One common factor however that all equipment finance buyers have is that their company or organisation have a continuous need for working capital (= business fertiliser). Rather than using it to purchase depreciating items like vehicles or other machinery, it could often be better used to fund the day to day operations. If both the equipment becomes obsolete and the cash run out, it is then that companies really get into trouble. Another consideration relates to the fact if the finance equipment money to buy equipment comes from a bank loan, your bank will continuously keep this facility in mind when discussing any other financial requirements you as a company may have.
So if a lease purchase will be the best solution, then the add-on benefits can be substantial, not least relating to the down payment. On most capital purchases between 15 and 50% of the value has to be paid as a deposit. Leasing here will compare favourable with often just two or three monthly payments to get started.

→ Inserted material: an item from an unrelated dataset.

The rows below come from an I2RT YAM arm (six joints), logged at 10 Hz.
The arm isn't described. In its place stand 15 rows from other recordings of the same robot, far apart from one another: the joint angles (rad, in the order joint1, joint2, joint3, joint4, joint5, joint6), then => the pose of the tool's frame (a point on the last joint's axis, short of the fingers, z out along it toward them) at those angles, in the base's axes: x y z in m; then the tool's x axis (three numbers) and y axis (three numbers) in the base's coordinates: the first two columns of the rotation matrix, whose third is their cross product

A key advantage often overlooked with leasing is the benefit that the equipment is being paid for as it is being used, or rather as it is contributing to the performance of the enterprise. A typical equipment lease is for 3, 5, or 7 years, enabling return of the equipment to the leasing company and obtain a more up to date and thus more efficient models. When equipment is purchased outright companies feel they need to keep it for years, even when it has reached its sell by date. While this might look good in the books as far as overheads are concerned, the increased production or performance efficiency that a new model would bring is thereby overlooked.
A Summary of the benefits of Leasing over Borrowing to purchase can be formulated as follows: - No down payment - Purchase the most suitable model - Lower monthly payments - Preserves capital and/or credit lines - Tax deductible for business use - Long term financing - Fixed expense - Trade-in possible/or purchase later - Avoid economic obsolescence - Helps offset inflation
What does a leasing provider look for in a leasing client? Probably the usual I hear you say, and probably you are right. As in any type of finance arrangement a clients ability to meet the monthly payments is essential. Therefore any leasing company will look for: the time the client has been in business; the relationship with his/her bank; any available collateral; relationship with suppliers; the principles credit history; comparable credit or borrowing; financial statements and accounting records.
In most cases however a satisfactory solution can be found.